My mum's guinea pig keeps squeaking constantly.
He lives with 2 other piggies and gets on fine with them. Mum will give him treats, cuddles everything but he keeps squeaking.
I've checked him over and can't see anything wrong with him but I'm not a piggie expert so I might be missing something.
I've heard it for myself- it doesn't seem related to anything it's just constant. 
Is he just vocal or is there something we're missing?


----------



## android22 (Nov 25, 2012)

I'd say he's just vocal as that's just their way of talking to each. But they're also quite attentive to certain sounds, such as the fridge opening or their food bag being opened, too which they get excited about being fed and squeak all the more.


----------



## sharon.mackay (Aug 31, 2010)

I have a piggy like this, he is extremely vocal and he chats away to me constantly. It's very sweet


----------



## elisabeth (Nov 26, 2012)

Maltey said:


> My mum's guinea pig keeps squeaking constantly.
> He lives with 2 other piggies and gets on fine with them. Mum will give him treats, cuddles everything but he keeps squeaking.
> I've checked him over and can't see anything wrong with him but I'm not a piggie expert so I might be missing something.
> I've heard it for myself- it doesn't seem related to anything it's just constant.
> Is he just vocal or is there something we're missing?
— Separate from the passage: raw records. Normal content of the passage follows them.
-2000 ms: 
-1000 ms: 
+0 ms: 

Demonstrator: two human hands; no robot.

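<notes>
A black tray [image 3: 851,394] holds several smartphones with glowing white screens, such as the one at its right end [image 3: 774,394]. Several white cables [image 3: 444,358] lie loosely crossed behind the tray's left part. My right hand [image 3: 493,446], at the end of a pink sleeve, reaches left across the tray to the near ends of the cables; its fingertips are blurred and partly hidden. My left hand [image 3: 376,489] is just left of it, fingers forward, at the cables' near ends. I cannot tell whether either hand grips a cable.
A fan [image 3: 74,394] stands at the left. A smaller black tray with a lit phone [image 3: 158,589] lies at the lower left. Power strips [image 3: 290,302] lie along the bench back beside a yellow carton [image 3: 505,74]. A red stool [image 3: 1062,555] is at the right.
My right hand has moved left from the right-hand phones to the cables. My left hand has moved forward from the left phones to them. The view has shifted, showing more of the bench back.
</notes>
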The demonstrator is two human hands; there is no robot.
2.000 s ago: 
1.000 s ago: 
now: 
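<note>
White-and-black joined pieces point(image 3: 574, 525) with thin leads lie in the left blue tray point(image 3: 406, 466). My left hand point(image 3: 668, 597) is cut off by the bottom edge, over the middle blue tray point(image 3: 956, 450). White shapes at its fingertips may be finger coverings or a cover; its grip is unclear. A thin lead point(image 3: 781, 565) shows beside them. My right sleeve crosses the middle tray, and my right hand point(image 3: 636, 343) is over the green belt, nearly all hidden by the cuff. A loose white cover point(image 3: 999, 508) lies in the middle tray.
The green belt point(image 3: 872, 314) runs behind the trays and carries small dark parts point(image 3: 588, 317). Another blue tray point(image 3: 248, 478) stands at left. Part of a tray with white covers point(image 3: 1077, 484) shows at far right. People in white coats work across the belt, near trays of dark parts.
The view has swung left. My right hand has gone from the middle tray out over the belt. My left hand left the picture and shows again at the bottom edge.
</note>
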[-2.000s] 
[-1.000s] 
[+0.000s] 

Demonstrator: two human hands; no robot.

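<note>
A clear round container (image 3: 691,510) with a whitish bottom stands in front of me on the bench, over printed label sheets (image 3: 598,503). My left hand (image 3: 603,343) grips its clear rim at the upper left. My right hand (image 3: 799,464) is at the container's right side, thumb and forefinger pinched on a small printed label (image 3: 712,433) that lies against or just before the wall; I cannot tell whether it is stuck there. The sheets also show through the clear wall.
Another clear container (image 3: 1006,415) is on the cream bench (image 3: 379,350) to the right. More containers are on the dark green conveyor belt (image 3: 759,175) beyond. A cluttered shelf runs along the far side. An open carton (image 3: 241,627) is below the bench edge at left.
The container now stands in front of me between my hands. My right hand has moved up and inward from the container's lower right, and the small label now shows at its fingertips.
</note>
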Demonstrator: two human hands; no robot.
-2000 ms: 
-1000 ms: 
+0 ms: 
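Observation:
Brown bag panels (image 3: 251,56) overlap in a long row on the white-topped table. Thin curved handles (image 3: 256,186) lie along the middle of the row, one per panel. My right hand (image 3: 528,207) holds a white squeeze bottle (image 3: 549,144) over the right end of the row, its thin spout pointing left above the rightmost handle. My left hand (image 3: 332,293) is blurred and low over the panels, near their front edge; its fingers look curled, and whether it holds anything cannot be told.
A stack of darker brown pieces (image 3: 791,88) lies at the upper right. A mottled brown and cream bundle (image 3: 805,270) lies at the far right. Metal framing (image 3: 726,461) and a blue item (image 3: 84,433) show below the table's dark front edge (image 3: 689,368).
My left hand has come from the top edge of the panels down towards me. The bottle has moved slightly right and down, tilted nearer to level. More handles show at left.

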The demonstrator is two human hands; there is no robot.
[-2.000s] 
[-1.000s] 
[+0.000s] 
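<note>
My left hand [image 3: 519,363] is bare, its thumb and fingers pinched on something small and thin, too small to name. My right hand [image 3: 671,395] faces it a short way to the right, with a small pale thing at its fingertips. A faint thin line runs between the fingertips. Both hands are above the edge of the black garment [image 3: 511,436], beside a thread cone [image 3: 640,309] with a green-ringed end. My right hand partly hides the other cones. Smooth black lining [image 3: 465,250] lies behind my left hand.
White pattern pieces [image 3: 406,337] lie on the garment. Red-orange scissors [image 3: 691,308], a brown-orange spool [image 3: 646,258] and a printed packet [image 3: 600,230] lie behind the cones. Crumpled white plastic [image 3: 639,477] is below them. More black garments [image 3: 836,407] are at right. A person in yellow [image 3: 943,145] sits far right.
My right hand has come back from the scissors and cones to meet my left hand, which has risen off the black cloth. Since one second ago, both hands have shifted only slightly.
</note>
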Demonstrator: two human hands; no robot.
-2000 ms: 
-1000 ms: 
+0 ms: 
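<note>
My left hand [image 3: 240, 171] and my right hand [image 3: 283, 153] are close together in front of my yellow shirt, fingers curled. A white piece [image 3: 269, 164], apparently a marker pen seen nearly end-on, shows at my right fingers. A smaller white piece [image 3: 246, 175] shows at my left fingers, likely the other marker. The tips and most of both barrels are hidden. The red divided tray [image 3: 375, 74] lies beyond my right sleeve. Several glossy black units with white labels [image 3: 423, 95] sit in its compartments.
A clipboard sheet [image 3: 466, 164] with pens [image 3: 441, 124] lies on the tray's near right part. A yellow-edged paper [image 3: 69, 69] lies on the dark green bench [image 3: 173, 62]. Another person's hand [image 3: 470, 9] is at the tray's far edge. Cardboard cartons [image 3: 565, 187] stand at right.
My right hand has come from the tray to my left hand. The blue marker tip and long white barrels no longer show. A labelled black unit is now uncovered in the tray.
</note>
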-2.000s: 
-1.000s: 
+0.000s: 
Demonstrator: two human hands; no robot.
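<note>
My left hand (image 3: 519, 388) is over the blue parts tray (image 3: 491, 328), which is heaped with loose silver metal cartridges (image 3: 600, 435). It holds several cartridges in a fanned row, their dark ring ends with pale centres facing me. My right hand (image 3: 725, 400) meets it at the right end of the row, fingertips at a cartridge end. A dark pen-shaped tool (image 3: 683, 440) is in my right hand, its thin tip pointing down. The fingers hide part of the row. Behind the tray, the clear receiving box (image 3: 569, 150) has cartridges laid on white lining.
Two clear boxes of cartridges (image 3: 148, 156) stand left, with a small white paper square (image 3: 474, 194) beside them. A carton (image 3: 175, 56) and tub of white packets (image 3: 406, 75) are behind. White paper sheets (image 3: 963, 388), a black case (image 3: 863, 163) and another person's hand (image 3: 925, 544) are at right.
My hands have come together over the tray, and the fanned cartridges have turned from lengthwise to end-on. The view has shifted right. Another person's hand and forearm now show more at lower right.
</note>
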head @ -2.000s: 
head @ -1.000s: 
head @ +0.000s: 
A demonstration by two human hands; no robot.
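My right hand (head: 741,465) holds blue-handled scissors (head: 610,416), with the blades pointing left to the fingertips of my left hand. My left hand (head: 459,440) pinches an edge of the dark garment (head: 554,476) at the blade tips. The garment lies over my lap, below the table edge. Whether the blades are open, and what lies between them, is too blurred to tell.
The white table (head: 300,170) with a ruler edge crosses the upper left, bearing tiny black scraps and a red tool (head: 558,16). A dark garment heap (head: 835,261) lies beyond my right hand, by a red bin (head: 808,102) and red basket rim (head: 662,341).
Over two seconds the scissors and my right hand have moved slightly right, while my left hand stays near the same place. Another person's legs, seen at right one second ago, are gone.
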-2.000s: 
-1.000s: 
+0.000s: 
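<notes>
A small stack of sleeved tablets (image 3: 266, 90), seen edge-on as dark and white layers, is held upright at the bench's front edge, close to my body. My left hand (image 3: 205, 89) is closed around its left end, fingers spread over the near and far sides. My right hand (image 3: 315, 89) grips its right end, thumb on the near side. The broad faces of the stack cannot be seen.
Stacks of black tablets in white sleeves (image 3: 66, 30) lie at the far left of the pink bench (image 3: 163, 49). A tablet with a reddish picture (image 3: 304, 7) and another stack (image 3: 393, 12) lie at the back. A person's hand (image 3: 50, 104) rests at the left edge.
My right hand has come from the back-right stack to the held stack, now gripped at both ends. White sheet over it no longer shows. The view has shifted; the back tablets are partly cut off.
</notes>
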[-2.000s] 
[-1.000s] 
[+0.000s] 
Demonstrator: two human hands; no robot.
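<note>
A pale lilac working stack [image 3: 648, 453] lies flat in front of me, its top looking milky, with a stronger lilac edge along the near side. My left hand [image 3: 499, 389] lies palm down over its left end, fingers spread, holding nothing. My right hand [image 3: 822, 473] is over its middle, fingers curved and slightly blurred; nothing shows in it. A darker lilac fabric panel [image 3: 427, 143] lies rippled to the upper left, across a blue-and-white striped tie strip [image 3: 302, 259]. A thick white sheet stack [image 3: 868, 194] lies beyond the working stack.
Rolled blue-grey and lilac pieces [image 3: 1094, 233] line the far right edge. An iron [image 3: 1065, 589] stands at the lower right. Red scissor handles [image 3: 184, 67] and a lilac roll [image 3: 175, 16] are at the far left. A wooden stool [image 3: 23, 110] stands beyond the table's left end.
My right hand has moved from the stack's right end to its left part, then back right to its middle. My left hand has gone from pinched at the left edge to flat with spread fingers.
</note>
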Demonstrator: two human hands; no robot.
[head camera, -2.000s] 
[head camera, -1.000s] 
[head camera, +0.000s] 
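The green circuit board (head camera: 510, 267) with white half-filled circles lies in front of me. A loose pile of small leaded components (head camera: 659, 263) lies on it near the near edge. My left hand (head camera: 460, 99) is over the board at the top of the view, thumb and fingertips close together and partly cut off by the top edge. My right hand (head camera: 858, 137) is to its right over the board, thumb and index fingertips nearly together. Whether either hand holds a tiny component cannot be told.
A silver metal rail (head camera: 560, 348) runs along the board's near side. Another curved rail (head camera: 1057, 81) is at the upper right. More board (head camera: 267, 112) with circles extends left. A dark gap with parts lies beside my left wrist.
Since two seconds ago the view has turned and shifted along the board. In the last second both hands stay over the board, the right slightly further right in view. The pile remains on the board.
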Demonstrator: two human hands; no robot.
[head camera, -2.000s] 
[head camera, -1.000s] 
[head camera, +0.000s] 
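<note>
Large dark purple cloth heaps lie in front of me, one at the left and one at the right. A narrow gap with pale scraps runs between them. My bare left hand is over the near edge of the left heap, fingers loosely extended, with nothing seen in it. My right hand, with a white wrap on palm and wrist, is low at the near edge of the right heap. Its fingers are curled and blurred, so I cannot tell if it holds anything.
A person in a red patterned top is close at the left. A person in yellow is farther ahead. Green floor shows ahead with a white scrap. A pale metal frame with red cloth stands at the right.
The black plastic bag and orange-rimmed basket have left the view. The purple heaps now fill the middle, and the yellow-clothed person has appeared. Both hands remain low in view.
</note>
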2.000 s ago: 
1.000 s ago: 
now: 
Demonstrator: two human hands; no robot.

Squeaking (wheeking) is one of the most common sounds that cavies make - it means *excitement, anticipation, reaction to the owner* in general or *expectation to be fed*. Maybe someone nearby is rustling with bags, which is a pretty consistent turn-on for a wheeking sound  (cavies are really good at associating sounds to events - they hear plastic bags, they think FOOD 
You can check the sound you describe with these guinea pig sounds and further learn the meaning of them.

Hope this helped!


----------



## Maltey (Nov 29, 2011)

Well I'm glad it's nothing. Mum's had a few piggies and they've made sounds every now and then but this is constant so I was just a bit worried. Like I say it doesn't seem to be related to anything- even when he's out in the garden we can hear him if the windows are open and we're not there to be rustling anything to make him react. But if he's just chatty then I'm happy with that


----------